County Seat Fight
County seat status was essential to the economic progress of small western towns. Many counties experienced actual gun fights over where the county seat would be located. In Sherman County, the argument was between Goodland and Eustis; a town just a mile or so northeast of Goodland. The results of the November election of 1886 were inclusive and Eustis was named the temporary county seat. In November of 1887, Goodland received the majority of votes, but Eustis refused to count the votes or give up the books even though the chief justice of the State Supreme Court had issued a mandate demanding the count.
Plans for aggressive action began in Goodland began on Friday the 13th of January, 1888. It was a bitter cold day, 25 degrees below zero as a small group of men gathered to discuss the situation.

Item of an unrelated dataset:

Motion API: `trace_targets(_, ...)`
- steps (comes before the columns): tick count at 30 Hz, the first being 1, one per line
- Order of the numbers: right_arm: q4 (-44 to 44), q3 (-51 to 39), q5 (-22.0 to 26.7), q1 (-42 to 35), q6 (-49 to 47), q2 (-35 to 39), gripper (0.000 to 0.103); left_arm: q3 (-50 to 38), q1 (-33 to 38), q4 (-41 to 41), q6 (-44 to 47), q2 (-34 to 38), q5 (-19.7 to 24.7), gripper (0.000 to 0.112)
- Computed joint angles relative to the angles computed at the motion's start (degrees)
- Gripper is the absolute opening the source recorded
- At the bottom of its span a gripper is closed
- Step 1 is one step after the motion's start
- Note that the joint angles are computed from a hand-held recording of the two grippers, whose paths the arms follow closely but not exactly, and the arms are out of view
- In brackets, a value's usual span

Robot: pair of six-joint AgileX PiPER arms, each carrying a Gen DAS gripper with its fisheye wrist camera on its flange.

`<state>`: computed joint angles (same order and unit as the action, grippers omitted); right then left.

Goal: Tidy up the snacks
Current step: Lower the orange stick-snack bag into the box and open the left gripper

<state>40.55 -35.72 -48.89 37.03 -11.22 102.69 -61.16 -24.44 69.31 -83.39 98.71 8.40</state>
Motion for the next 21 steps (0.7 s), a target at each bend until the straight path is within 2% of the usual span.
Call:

The group enlarged as the day progressed; they soon began arming themselves with Winchester rifles and other weapons and then began a march toward Eustis.
George Bradley, a Eustis citizen visiting in Goodland, realizing what was about to happen jumped into his buggy and sped to Eustis to give warning of the approaching mob; feelings were running high. The mob of men, now estimated to be about 85, marched directly into Eustis to greet armed men stationed at the stairway leading to a room above the bank building where the county record books were kept.

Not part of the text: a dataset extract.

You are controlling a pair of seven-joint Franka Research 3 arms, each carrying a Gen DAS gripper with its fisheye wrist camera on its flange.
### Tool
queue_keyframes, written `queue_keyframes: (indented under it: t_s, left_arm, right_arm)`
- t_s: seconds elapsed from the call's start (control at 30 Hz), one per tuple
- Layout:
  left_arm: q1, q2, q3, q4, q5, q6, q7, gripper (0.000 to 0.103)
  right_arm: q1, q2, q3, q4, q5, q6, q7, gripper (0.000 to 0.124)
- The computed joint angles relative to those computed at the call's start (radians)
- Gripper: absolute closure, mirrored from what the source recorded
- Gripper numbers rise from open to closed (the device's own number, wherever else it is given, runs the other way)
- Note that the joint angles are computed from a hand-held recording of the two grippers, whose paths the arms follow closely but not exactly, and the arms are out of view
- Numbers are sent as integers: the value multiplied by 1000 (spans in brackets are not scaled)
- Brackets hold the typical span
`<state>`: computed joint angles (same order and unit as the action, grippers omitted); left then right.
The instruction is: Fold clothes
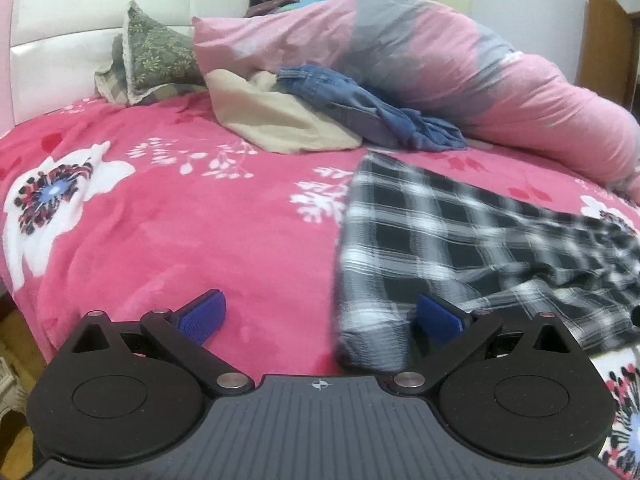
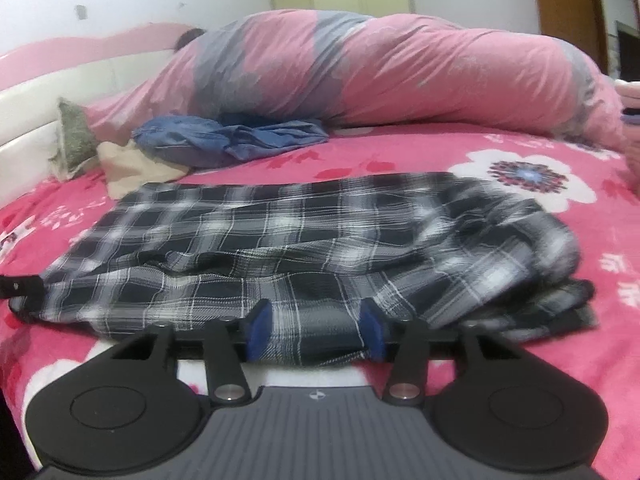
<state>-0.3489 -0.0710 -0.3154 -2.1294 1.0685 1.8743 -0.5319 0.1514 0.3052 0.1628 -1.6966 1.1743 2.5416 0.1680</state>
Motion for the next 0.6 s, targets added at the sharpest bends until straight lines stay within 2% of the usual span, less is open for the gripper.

Eustis mayor L. R. Dayton was to give the signal to the Eustis men to begin firing. He was the first person the mob met and was immediately seized and informed that he would be shot and the town burned unless the books were surrendered. Convinced, the mayor led them to the room where the books were kept. The records were quickly loaded into wagons and taken to Goodland, not a shot had been fired.
Goodland did in fact remain the county seat, but the removal of records at gun point that Friday the 13th over a hundred years ago, did not bring the struggle to an end. The continuing inflammatory newspaper accounts were enough to prompt Governor Maring to send major General Adam Dickson and Captain Frank McGrath of the Kansas National Guard to investigate the matter and to call out the militia if necessary.

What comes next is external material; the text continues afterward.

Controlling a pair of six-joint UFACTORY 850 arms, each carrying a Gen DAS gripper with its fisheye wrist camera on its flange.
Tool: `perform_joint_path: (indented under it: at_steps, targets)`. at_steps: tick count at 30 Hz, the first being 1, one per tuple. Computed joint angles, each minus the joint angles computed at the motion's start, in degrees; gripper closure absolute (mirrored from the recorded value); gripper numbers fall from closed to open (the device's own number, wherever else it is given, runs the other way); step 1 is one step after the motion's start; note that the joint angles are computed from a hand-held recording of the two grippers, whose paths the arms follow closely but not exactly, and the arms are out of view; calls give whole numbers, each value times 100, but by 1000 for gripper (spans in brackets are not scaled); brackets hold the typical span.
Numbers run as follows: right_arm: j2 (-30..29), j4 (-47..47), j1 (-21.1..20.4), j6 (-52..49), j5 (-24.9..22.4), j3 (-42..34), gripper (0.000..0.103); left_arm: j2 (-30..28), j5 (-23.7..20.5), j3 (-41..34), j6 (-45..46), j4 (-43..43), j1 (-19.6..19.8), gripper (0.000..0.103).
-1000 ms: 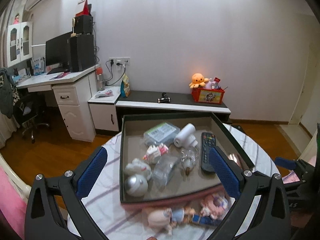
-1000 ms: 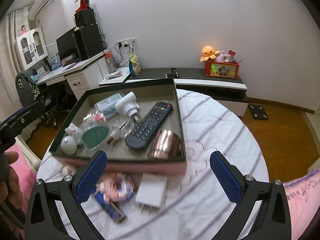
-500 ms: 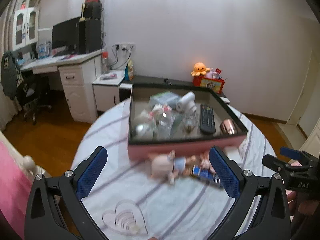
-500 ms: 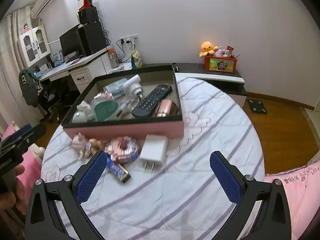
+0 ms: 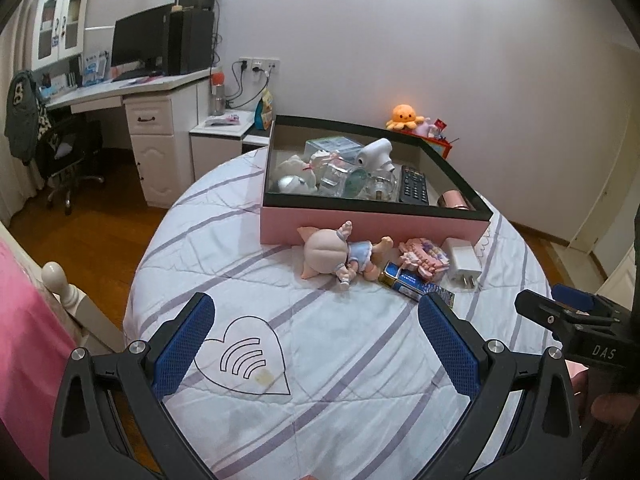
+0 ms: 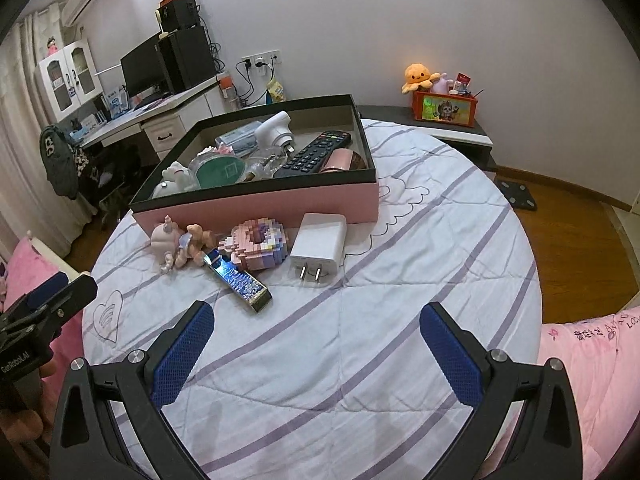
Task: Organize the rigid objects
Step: 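Move both tools back toward the doll and white charger, then grasp the doll with the left gripper while the right grasps the white charger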
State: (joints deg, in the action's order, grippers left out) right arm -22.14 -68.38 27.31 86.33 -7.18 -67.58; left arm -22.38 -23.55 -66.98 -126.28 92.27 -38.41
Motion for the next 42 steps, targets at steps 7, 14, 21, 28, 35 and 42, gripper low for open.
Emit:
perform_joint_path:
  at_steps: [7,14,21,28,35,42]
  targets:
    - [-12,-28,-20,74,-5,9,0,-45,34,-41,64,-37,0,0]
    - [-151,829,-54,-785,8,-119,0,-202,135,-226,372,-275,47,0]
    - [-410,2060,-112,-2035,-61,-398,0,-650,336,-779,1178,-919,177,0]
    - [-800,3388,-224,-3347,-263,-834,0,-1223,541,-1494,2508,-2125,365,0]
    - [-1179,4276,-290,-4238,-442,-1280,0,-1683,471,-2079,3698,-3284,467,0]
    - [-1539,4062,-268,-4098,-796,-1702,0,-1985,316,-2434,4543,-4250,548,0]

By May 10 1888, all of Eustis’s efforts to regain their former position had been exhausted and the Sherman County seat fight came to a permanent conclusion with Goodland the victor. In fact, many arrangements had already been completed which allowed the merchants of Eustis to move to Goodland and by the following week, the relocation of Eustis was well underway. The ease with which the residents of Eustis reconciled themselves to the move to Goodland further illustrates that the county seat fight was basically economic in nature. In fact the editor of the Eustis newspaper was soon describing Goodland in the same flowering terms that he had formally reserved for Eustis.